Bloomington City Council discusses freeing up public walkways Wednesday night

Members of Bloomington City Council discussed Bloomington’s 2020 census and Peerless Development’s petition to release its apartment complex from the public right-of-way on Wednesday evening. Council also discussed a similar motion to release two segments of the lane right-of-way for Phase 1 East (Hopewell) development.

In council member Steve Volan’s report, he discussed the census numbers for Bloomington, saying the 2020 numbers are “significantly lower than expected.”

“In fact, this was the first census in the city’s 200-year history, in which Bloomington is believed to have gone from just over 80,000 to just over 79,000 people,” Volan said. .

He said a lower number was bad for everyone — Monroe County, Bloomington and IU — because it meant $1,800 to $2,000 less in federal money per person for local services provided by the city.

Volan showed census figures miscounting the number of IU students after many walked away early in the COVID-19 pandemic. The data showed that more than two-thirds of students who usually live in Teter Quad were not counted in the census. He spoke of similar results in McNutt, Briscoe and Foster Quad.

In his closing remarks, he suggested that the US Census Bureau accept residential numbers from February 2020 and adjust the numbers accordingly.

Following the council’s reports, the Bloomington Human Rights Commission presented the 2022 Human Rights Commission Award to Sandy Keller, Founder and Executive Director of My Sister’s Closet.

My Sister’s Closet is a non-profit organization that provides second-hand clothing and support services to women experiencing poverty.

In her acceptance speech, Keller said she lives in a community that allows her to thrive and do something she feels makes a difference for others.

“I’m honored to receive this and I work with the best people in the world,” Keller said.

Eric Greulich, the city’s senior zoning planner, presented the petition to Peerless Development, a real estate development company seeking to clear a 12-foot segment of alleyway that divides 400 W. 7th St.

He said Peerless, the petitioner, is considering redeveloping the site with a new five-storey multi-family apartment complex. The driveway in question, Greulich said, contains part of the chimney that has been repeatedly discussed at recent city council meetings.

He said the planning commission approved the petition with three conditions before receiving a grading permit: parking for bicycles, lampposts and trees and checking vacation driveways.

In the council’s comments, there were several questions related to the timing and merits of keeping the lane. In response to Councilor Sue Sgambelluri, City Council Beth Cate said a delay in discussing this request after recess would cause a significant delay in many areas, such as the reopening of Line B , a popular line. path that joins the railway.

Council member Dave Rollo asked if affordable housing was discussed when the plan for the property was created.

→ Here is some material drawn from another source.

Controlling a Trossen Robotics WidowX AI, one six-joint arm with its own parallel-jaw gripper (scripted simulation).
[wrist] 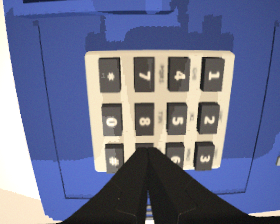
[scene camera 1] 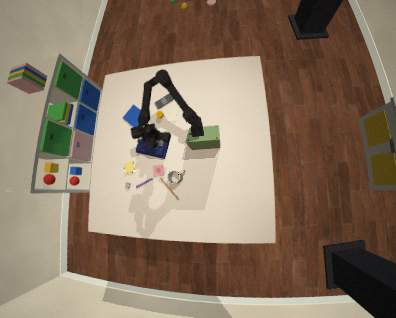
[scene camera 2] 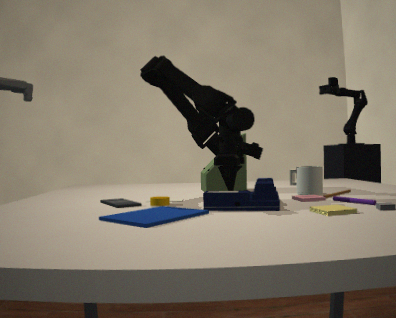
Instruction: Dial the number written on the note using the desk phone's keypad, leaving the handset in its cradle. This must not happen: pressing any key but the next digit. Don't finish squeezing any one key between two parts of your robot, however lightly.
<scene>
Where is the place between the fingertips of my gripper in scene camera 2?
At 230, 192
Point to a blue book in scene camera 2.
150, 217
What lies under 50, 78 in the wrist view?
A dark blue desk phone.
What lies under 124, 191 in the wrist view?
My gripper.
</scene>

Scott Robinson, the city’s director of planning and transportation, said the law prohibits the planning committee from requiring affordable housing, but the petitioner is working to include sustainability in the designs.

Towards the end of the meeting, many council members, including council members Jim Sims and Ron Smith, said they would rather walk out of the aisle and not include incentives such as commissioned public artwork. honoring the Johnson Creamery and the Chimney.

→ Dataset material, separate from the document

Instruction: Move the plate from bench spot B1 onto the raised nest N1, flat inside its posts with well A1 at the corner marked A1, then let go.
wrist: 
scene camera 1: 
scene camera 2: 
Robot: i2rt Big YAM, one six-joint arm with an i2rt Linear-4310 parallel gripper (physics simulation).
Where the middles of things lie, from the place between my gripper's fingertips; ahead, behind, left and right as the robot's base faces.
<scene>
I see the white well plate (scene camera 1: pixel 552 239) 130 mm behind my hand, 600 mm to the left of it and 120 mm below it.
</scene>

Affordability was a big concern among board members.

City Council voted unanimously to postpone the discussion to June 15 to give the petitioner more time to discuss with the title company.

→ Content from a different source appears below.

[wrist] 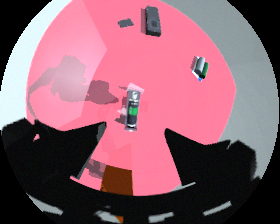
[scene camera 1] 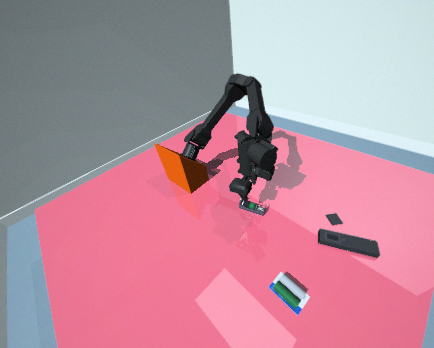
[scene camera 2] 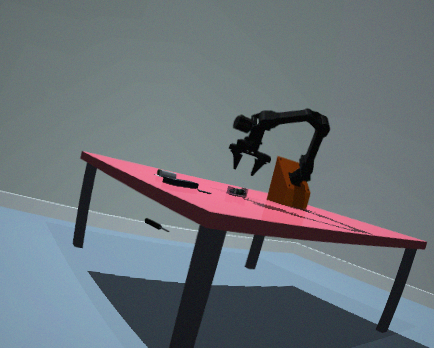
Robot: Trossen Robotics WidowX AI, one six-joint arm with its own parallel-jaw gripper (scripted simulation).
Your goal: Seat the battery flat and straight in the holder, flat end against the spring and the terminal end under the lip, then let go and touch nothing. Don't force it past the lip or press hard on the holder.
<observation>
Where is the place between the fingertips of my gripper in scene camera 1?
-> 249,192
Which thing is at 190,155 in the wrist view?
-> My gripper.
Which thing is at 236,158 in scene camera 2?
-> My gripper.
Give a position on a black remote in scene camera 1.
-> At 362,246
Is my gripper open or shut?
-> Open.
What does my gripper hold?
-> Nothing.
</observation>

Andrew Cibor, a city engineer, presented the Phase 1 East (Hopewell) development. This is the initial phase of a site redevelopment plan for IU Health Bloomington Hospital. In his presentation, he said the Redevelopment Commission has options if the council chooses to fail the legislation, however, they lead to fewer public benefits and an overall postponement of the issue.

Cibor said he recognized council’s concerns about creating another monolithic structure, but the current proposal would add new driveways intended for vehicle use only as well as pedestrian connections.

He said council members and the commission both value affordable housing, sustainability and good design.

Robinson said a conservative deadline for the project would be early 2023 and an optimistic estimate, the end of the year.

There was no public comment following this order and the council passed the resolution with all nine votes.